Líderes, elites e Evangelho

Se há «cristãos que abandonam a missa», também há muitos que não vão à missa porque vêem e sentem nela uma deterioração da dignidade própria da pessoa humana e do cristianismo – que desejam viver profundamente, como adultos e não como crianças.

Precisamos de criar ambiente propício às «experiências religiosas», tendo presente que estas são de índole intimamente pessoal. Esta autonomia da experiência religiosa explica em parte o choque entre místicos e instituições religiosas, nos vários níveis: a institucionalização não consegue fugir a uma certa dogmatização – na medida em que estabelece «princípios axiomáticos»de organização e acção. Estratégia prudente mas que produz  afastamento das situações reais; e elimina ou trava o concurso criativo e crítico de cada pessoa. Além de que facilita jogadas de poder,  por parte de quem sabe servir-se «do que está escrito» para proveito próprio.

Não admira pois que seja mal vista a tentativa de abordar o fenómeno religioso com a nossa liberdade e razão. Todas as gerações se esforçam por descobrir as "traves mestras" dessa milenária preocupação humana, penetrando o universo simbólico. Esforço jamais satisfeito. Mas só haverá frustração se as pessoas embarcam na ideologia de «objectivos a \»: porque o grande objectivo da experiência religiosa e da evangelização é, quase inversamente, sentir o prazer de jogar às escondidas com o que se esconde por trás de tudo o que existe – inatingível por definição, e como tal permanentemente cativante (lembrando a histórica expressão latina: mysterium tremendum et fascinans: o mistério que nos faz tremer porque nos fascina).

A catequese é responsável por desenvolver a capacidade espiritual que nos permite fundamentar e saborear esse valor. E sem medo de «relativizar» os conceitos religiosos: Deus é «absoluto», mas as nossas ideias sobre Deus não são absolutas! São contínuo esforço de «educação»!

A obsessão  ocidental por avançar depressa impede a meditação preliminar sobre o projecto e quais as necessárias disposições espirituais. Sem este esforço, a planificação pormenorizada não tem alma.

Para colaborar na salvação de todo o ser humano, a Humanidade vai-se enriquecendo ao descobrir novos valores e melhorando os antigos. Por outro lado, quem é incapaz de se expor aos perigos e angústias do explorador, muita coisa lhe fica fora do campo visual.

Portanto, se a Igreja tiver como objectivo directo formar elites e líderes, funcionará como instituição elitista e de orientação autoritária. Se quiser definir «evangelização» com «exactidão e clareza», estará a dogmatizar e a deitar fora o valor da criatividade pessoal e de se ser «livre» de tudo o que impede o pensamento plenamente humano e o agir congruente.

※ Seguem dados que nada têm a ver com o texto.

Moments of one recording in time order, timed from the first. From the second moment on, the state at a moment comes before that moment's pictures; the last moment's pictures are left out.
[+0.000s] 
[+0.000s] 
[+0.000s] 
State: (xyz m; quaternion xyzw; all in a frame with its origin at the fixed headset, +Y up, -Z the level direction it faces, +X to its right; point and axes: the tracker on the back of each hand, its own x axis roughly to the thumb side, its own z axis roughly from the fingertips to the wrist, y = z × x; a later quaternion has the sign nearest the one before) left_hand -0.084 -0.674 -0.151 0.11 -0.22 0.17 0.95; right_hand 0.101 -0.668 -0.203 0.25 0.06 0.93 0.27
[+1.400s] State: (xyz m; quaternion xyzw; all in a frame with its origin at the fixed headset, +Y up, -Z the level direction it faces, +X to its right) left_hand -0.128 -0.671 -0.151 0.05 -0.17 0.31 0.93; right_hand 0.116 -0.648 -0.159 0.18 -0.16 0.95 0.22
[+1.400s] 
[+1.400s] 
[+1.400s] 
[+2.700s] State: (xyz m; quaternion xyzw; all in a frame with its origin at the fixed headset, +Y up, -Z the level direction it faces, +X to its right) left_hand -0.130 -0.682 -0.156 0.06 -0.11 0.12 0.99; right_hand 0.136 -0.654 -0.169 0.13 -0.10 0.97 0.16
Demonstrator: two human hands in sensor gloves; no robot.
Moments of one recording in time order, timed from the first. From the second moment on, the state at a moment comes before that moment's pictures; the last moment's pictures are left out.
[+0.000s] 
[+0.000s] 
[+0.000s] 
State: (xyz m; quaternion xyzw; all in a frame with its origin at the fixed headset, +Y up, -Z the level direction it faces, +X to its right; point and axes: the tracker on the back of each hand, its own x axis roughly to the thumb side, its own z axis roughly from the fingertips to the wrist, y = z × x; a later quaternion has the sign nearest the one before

O que importa é promover a mais completa «educação» possível no ambiente de «grupo perfeito» (tema tratado noutros artigos). Deste modo, mais espontaneamente pode surgir no grupo o desejo efectivo de se quererem libertar de uma religião infantil; e mais naturalmente despontam as pessoas com as qualidades de liderança – nomeadamente a sabedoria de orientar os diferentes tipos de caminhantes. Serão estes os «evangelizadores»: para quem o evangelho, como «boa notícia»,não pode ser fonte de tristeza, humilhação, perturbação interior e social e de modo algum violência.

Evangelizar terá como força de expansão a sabedoria de partilhar a alegria e que vale a pena não ficar «a meio do caminho desejado e projectado»; e não excluindo outros tipos de «experiência religiosa»,como pretendi dizer no artigo «Beleza e Ecumenismo».

A missa não atrairia naturalmente se nela nos pudéssemos sentir no «agradável convívio», onde se ouve com clareza e agrado «Boa nova para todos»?